EXERCISE DESCRIPTION ▸ Once you find the line with "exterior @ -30", output it and every line after it exactly, through the last line of the listing, but no pictures.

DATA EXTRACT ▸
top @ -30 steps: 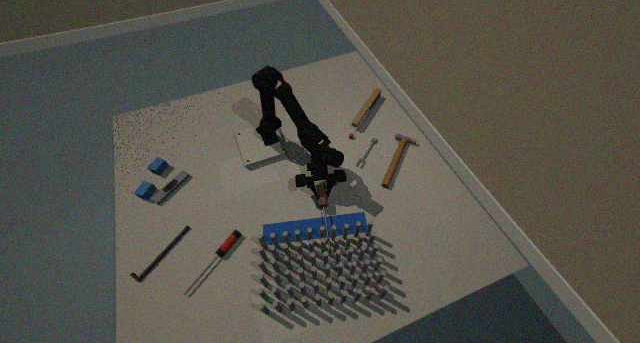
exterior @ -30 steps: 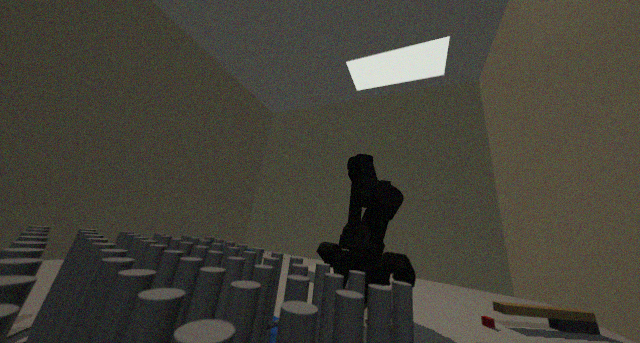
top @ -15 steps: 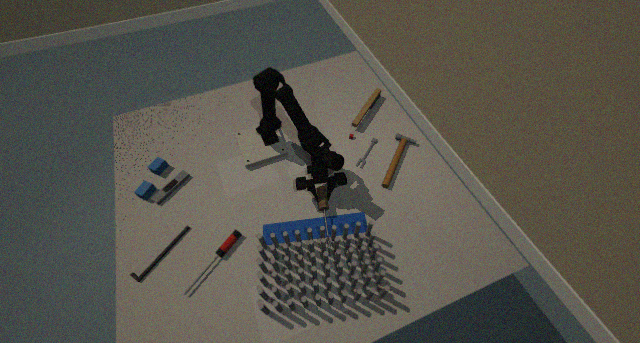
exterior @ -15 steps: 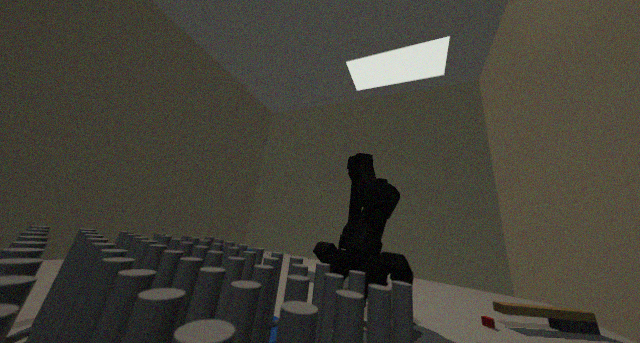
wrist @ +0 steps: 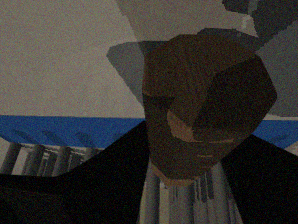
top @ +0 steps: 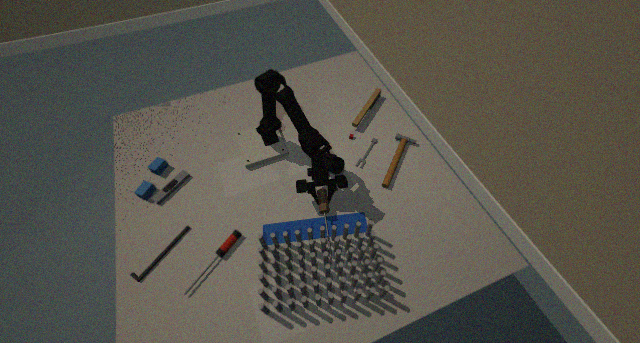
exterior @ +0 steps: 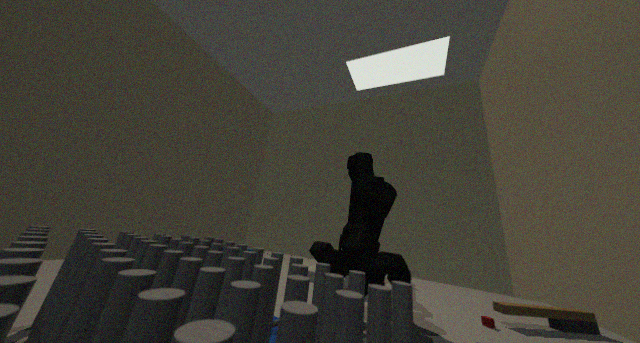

SOLUTION TO THIS EXERCISE ▸
exterior @ -30 steps: 
top @ -15 steps: 
exterior @ -15 steps: 
wrist @ +0 steps: 
top @ +0 steps: 
exterior @ +0 steps: 

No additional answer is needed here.